Records appear below. Give all of them again, exactly.
───── WORKING DATA ─────
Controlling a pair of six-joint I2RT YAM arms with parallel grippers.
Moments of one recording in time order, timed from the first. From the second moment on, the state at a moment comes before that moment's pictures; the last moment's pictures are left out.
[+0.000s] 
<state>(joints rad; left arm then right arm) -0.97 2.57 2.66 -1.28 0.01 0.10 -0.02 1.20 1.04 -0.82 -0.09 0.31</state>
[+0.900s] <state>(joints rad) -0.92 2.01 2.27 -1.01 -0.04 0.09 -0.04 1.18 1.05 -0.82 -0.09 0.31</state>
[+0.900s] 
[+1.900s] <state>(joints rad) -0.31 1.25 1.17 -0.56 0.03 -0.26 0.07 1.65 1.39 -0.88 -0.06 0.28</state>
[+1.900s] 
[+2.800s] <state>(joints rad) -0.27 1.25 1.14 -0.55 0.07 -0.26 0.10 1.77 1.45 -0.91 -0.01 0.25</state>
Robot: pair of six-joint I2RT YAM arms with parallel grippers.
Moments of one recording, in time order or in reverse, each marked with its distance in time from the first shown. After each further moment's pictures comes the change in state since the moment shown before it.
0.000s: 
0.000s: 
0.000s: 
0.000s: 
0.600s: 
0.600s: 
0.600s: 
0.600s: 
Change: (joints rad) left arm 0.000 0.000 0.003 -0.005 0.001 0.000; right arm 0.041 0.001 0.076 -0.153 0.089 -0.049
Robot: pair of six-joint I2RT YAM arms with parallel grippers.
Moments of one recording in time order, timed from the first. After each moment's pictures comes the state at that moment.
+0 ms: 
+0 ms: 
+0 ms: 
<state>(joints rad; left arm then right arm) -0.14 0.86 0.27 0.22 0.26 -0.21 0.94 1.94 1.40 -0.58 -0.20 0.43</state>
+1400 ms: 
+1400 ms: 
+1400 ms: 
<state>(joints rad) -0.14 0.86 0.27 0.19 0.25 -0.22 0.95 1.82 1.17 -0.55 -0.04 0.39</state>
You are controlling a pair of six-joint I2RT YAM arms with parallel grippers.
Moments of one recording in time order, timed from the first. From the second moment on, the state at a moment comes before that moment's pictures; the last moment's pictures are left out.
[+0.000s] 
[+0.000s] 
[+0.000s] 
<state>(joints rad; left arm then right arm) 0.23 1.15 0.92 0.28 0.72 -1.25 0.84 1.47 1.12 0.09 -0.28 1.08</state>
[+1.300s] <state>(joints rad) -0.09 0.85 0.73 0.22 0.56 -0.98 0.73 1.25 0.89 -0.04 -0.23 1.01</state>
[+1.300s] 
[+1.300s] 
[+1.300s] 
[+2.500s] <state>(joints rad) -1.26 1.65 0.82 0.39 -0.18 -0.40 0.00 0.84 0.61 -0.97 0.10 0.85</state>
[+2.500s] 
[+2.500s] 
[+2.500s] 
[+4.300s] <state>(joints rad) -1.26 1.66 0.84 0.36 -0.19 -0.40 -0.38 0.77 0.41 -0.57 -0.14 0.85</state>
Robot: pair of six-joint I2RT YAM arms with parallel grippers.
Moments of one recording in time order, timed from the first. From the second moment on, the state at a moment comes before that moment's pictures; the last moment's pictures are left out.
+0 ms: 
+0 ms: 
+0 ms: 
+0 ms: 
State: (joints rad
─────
RESULT OF THE TASK:
Controlling a pair of six-joint I2RT YAM arms with parallel grippers.
Moments of one recording in time order, timed from the first. From the second moment on, the state at a moment comes before that moment's pictures; the last moment's pictures are left out.
[+0.000s] 
<state>(joints rad; left arm then right arm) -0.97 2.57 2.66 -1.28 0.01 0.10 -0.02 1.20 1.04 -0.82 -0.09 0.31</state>
[+0.900s] <state>(joints rad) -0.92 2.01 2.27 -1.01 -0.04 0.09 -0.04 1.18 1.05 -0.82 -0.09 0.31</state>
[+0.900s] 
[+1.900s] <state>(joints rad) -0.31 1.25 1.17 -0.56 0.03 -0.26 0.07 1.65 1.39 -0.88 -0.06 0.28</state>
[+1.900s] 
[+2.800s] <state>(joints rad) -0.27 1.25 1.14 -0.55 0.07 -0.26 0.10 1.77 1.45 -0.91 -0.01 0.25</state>
Robot: pair of six-joint I2RT YAM arms with parallel grippers.
Moments of one recording, in time order or in reverse, each marked with its distance in time from the first shown. After each further moment's pictures comes the change in state since the moment shown before it.
0.000s: 
0.000s: 
0.000s: 
0.000s: 
0.600s: 
0.600s: 
0.600s: 
0.600s: 
Change: (joints rad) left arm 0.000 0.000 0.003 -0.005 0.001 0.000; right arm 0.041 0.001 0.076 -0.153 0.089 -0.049
Robot: pair of six-joint I2RT YAM arms with parallel grippers.
Moments of one recording in time order, timed from the first. After each moment's pictures comes the state at that moment.
+0 ms: 
+0 ms: 
+0 ms: 
<state>(joints rad; left arm then right arm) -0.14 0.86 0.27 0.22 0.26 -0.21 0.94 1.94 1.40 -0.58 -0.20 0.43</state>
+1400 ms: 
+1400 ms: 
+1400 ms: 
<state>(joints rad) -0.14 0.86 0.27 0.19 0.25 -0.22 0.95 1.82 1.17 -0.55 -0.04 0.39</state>
You are controlling a pair of six-joint I2RT YAM arms with parallel grippers.
Moments of one recording in time order, timed from the first. From the second moment on, the state at a moment comes before that moment's pictures; the last moment's pictures are left out.
[+0.000s] 
[+0.000s] 
[+0.000s] 
<state>(joints rad; left arm then right arm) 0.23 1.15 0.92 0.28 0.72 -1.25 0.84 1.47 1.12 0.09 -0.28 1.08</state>
[+1.300s] <state>(joints rad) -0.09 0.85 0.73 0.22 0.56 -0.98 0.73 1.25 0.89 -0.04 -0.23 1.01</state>
[+1.300s] 
[+1.300s] 
[+1.300s] 
[+2.500s] <state>(joints rad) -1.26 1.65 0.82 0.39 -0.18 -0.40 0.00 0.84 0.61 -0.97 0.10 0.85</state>
[+2.500s] 
[+2.500s] 
[+2.500s] 
[+4.300s] <state>(joints rad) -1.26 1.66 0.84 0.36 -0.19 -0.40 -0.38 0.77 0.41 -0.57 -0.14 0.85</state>
Robot: pair of six-joint I2RT YAM arms with parallel grippers.
Moments of one recording in time order, timed from the first. From the second moment on, the state at a moment comes before that moment's pictures; the last moment's pictures are left out.
+0 ms: 
+0 ms: 
+0 ms: 
+0 ms: 
State: (joints rad

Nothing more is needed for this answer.